Меня удивляло, что доктор Робертсон выряжался по-праздничному каждый день. Но не только это озадачивало меня; я пересчитал его праздничные костюмы и обнаружил, что у него их четыре. Из этого я сделал вывод, что он, вероятно, человек очень богатый и живет в доме с газоном. Люди, у которых перед домом был разбит газон, а также все, кто разъезжал в шарабане на резиновых шинах или в кабриолете, обязательно были богачами.
Я как-то спросил доктора!
— У вас есть кабриолет?
— Да, — ответил он, — есть.
— На резиновых шинах?
— Да.
После этого мне было трудно с ним разговаривать. Все, кого я знал, были бедные. Богачей я знал по именам и видел, как они проезжали мимо нашего дома, но они никогда не смотрели на бедных и не разговаривали с ними.
— Едет миссис Карузерс! — кричала моя сестра, и мы все устремлялись к воротам, чтобы посмотреть на коляску, запряженную парой серых лошадей и с кучером на козлах.
Казалось, что мимо нас проезжает сама королева.
Я вполне мог представить себе, как доктор Робертсон беседует с миссис Карузерс, но мне трудно было привыкнуть к тому, что он разговаривает со мной.
У него было бледное, не знавшее загара лицо с сизым отливом на гладко выбритых щеках. Мне нравились его глаза — светло-голубые, окруженные морщинками, особенно заметными, когда он смеялся. Его длинные узкие руки пахли мылом, и прикосновение их было прохладно.
Он ощупал мою спину и ноги, спрашивая, не больно ли. Потом выпрямился, посмотрел на меня и сказал сестре:
— Искривление весьма значительно, поражена часть спинных мышц.
Еще раз осмотрев мою ногу, он потрепал меня по волосам и сказал:
— Мы все это скоро выпрямим. — И обратился к сестре. — Необходимо выровнять берцовую кость. — Он взял меня за лодыжку и продолжал: — Эти сухожилия придется укоротить, а стопу поднять. Мы сделаем надрез вот у этого сустава. — Он медленно провел пальцем по коже над коленом. — Выравнивать будем здесь.
Это движение его пальцев я запомнил навсегда: он провел линию там, где потом лег шрам.
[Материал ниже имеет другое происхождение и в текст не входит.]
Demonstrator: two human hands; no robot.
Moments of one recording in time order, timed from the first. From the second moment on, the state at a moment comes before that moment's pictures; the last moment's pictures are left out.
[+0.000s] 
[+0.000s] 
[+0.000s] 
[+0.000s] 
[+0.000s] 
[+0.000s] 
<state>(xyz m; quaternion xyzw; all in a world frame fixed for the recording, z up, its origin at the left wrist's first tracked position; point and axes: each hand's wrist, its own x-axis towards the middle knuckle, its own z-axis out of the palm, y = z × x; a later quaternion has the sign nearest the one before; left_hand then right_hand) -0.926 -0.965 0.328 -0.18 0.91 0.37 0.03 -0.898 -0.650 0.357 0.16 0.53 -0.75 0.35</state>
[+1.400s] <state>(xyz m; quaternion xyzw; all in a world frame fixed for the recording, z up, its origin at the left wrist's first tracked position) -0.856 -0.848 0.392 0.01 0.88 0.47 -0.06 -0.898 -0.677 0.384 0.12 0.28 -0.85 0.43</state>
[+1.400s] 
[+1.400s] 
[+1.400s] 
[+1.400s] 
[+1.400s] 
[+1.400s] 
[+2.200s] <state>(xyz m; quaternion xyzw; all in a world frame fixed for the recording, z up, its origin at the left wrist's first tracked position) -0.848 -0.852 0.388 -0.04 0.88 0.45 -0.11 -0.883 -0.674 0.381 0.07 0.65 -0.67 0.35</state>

Утром накануне операции он остановился около моей кровати и сказал сопровождавшей его старшей сестре:
— Мальчик, по-моему, совсем освоился: у него очень веселый вид.
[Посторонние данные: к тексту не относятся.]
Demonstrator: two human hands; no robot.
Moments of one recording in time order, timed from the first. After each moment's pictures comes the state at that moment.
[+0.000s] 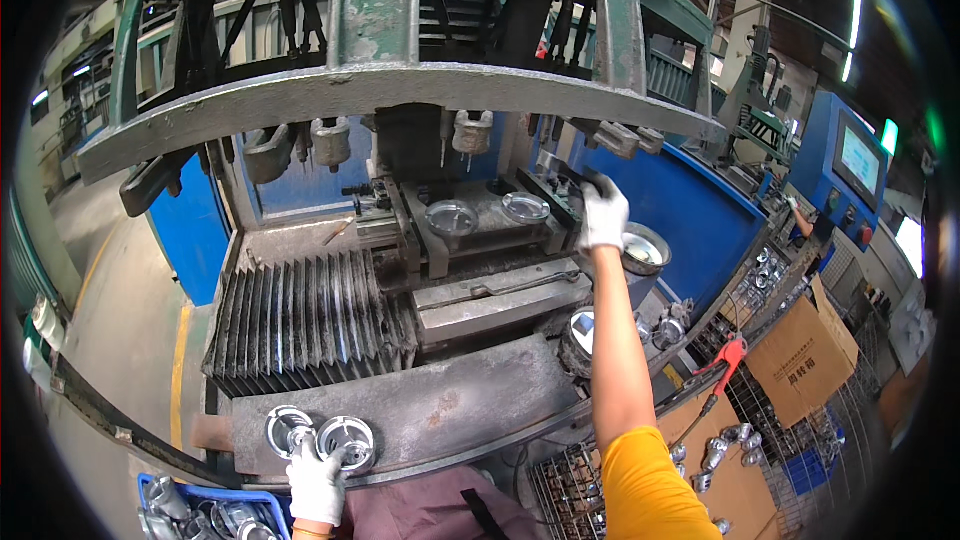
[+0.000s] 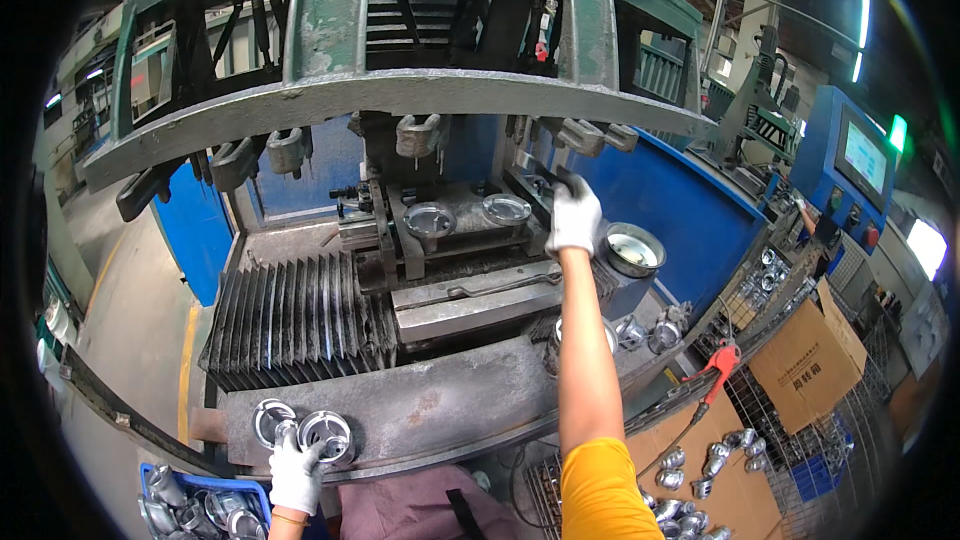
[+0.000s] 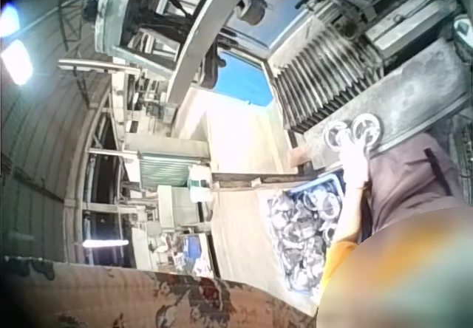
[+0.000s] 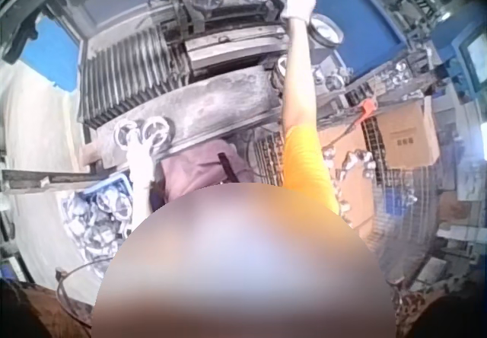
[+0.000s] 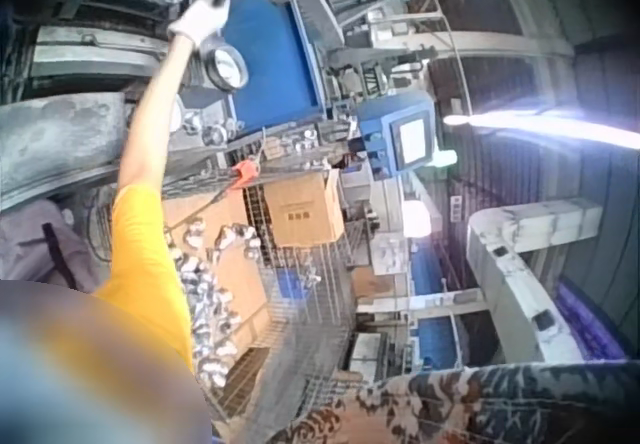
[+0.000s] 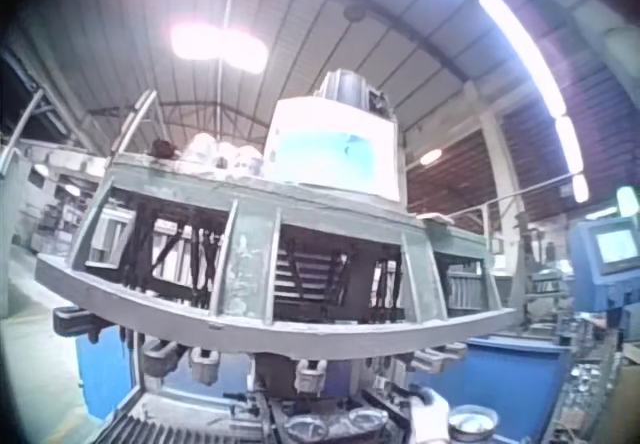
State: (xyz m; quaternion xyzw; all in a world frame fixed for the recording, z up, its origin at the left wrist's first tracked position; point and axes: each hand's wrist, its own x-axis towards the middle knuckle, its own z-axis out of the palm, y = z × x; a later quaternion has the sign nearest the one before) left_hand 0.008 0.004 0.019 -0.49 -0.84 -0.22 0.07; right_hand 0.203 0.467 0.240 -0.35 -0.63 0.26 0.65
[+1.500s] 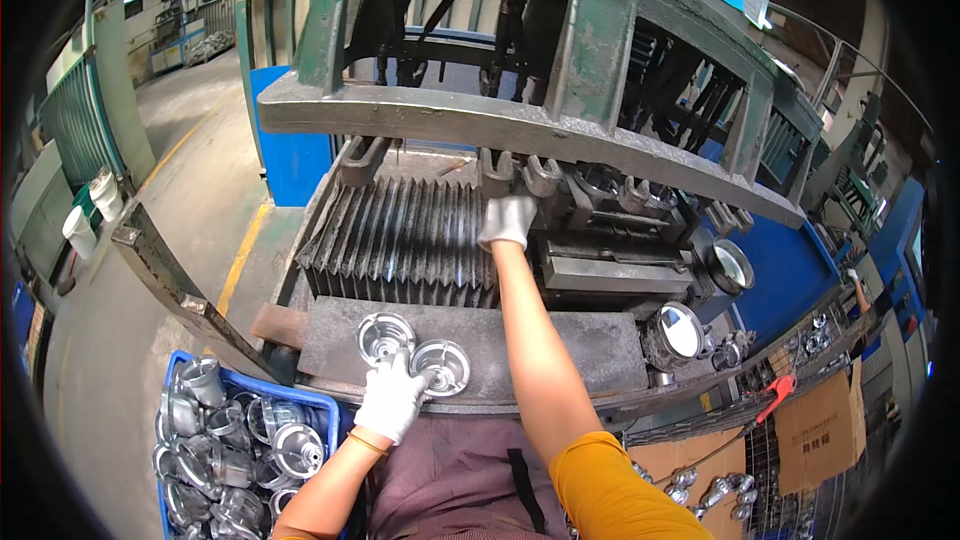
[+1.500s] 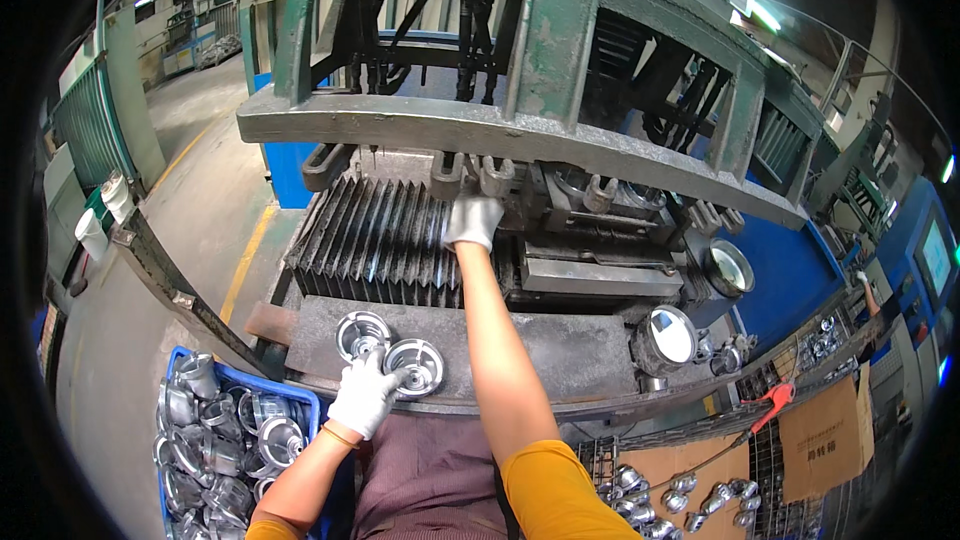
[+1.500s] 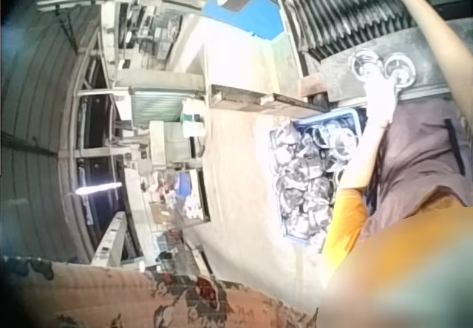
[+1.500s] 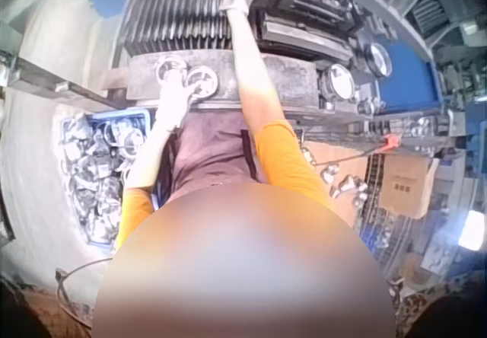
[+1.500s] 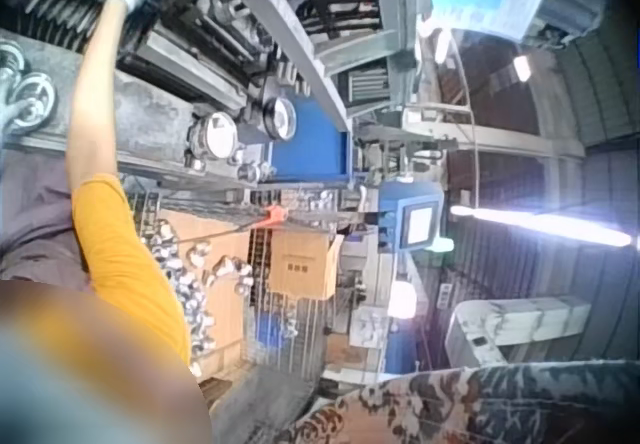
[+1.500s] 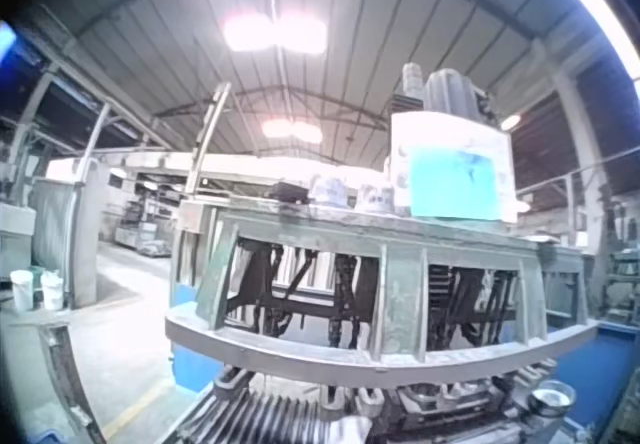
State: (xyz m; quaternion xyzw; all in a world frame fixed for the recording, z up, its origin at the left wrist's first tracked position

— Да, да, он славный мальчуган, — подхватила сестра и добавила обычным нарочито веселым тоном: — Он даже поет «Брысь, брысь, черный кот!». Не правда ли, Алан?
— Да, — сказал я, как всегда смущаясь от ее приторного голоса.
Доктор с минуту смотрел на меня в раздумье, потом неожиданно нагнулся и откинул одеяло.
— Перевернись на живот, чтобы я мог осмотреть твою спину, — сказал он.
Я перевернулся и почувствовал, что его прохладные руки скользят по моей кривой спине, тщательно ее ощупывая.
— Хорошо, — произнес он, выпрямляясь и придерживая одеяло, чтобы я мог снова лечь на спину.
Когда я повернулся к нему лицом, он взъерошил мне волосы и сказал:
— Завтра мы выпрямим твою ногу. — И с улыбкой, которая показалась мне странной, добавил: — Ты храбрый мальчик.
Я принял эту дань уважения без малейшего чувства гордости, недоумевая, за что он меня похвалил. Мне очень захотелось, чтобы он узнал, какой я замечательный бегун. Я наконец решился сказать ему об этом, но он уже повернулся к Папаше, который, сидя в своей коляске, ухмылялся беззубыми деснами.
Папаша прижился в больнице, как кошка в доме. Это был старик пенсионер с парализованными ногами. Он передвигался по палате и выезжал на веранду в кресле-коляске, к колесам которой были приделаны специальные рычаги. Худыми жилистыми руками он проворно нажимал на рычаги и быстро ездил по палате. Я завидовал ему и в мечтах уже видел, как я ношусь по больнице в таком же кресле, а потом завоевываю первое место в спортивных колясочных гонках и, проезжая по стадиону, кричу: «Дай дорогу!» — как заправский велогонщик.
Во время врачебного обхода Папаша занимал свою излюбленную позицию — у моей кровати. С нетерпением поглядывая на врача, обходившего палату, он сидел, готовый, как только тот остановится перед ним, поразить его сочиненной заранее тирадой. В такую минуту заговаривать с ним было бесполезно — он ничего не слышал. Но в другое время он говорил без умолку.